▸ **Exercise goal**
Each entry must be output once more without any change.

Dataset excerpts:

• • •

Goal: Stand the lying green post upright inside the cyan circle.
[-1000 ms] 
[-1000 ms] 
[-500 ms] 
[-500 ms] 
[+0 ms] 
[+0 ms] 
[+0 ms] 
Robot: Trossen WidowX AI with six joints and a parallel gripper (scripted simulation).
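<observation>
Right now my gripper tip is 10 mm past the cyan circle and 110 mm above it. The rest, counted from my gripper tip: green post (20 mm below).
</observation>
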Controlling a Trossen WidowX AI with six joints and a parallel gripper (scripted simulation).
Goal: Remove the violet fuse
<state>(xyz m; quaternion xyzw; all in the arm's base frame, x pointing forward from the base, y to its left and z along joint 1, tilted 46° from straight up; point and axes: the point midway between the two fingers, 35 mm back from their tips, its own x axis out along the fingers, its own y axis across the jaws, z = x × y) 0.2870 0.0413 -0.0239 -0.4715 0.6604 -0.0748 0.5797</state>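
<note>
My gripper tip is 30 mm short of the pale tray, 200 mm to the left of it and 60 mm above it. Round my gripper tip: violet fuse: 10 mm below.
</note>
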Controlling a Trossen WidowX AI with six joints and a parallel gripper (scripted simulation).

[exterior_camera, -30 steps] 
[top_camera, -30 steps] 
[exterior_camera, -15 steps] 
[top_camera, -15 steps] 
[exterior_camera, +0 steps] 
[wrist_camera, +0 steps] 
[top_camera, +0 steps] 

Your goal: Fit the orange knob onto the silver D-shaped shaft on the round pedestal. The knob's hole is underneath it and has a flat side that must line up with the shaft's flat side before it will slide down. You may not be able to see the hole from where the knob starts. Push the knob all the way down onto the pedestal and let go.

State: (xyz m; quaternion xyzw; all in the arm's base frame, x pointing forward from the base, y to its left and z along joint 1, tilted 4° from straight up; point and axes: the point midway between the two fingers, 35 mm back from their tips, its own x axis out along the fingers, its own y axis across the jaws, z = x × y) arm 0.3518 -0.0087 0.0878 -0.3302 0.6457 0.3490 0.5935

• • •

▸ **Exercise solution**
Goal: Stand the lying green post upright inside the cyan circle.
[-1000 ms] 
[-1000 ms] 
[-500 ms] 
[-500 ms] 
[+0 ms] 
[+0 ms] 
[+0 ms] 
Robot: Trossen WidowX AI with six joints and a parallel gripper (scripted simulation).
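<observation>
Right now my gripper tip is 10 mm past the cyan circle and 110 mm above it. The rest, counted from my gripper tip: green post (20 mm below).
</observation>
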Controlling a Trossen WidowX AI with six joints and a parallel gripper (scripted simulation).
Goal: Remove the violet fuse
<state>(xyz m; quaternion xyzw; all in the arm's base frame, x pointing forward from the base, y to its left and z along joint 1, tilted 46° from straight up; point and axes: the point midway between the two fingers, 35 mm back from their tips, its own x axis out along the fingers, its own y axis across the jaws, z = x × y) 0.2870 0.0413 -0.0239 -0.4715 0.6604 -0.0748 0.5797</state>
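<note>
My gripper tip is 30 mm short of the pale tray, 200 mm to the left of it and 60 mm above it. Round my gripper tip: violet fuse: 10 mm below.
</note>
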Controlling a Trossen WidowX AI with six joints and a parallel gripper (scripted simulation).

[exterior_camera, -30 steps] 
[top_camera, -30 steps] 
[exterior_camera, -15 steps] 
[top_camera, -15 steps] 
[exterior_camera, +0 steps] 
[wrist_camera, +0 steps] 
[top_camera, +0 steps] 

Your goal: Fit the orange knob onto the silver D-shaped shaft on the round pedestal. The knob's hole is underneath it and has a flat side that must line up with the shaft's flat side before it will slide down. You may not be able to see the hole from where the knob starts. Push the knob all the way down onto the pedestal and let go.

State: (xyz m; quaternion xyzw; all in the arm's base frame, x pointing forward from the base, y to its left and z along joint 1, tilted 4° from straight up; point and axes: the point midway between the two fingers, 35 mm back from their tips, its own x axis out along the fingers, its own y axis across the jaws, z = x × y) arm 0.3518 -0.0087 0.0878 -0.3302 0.6457 0.3490 0.5935

The required output has been supplied.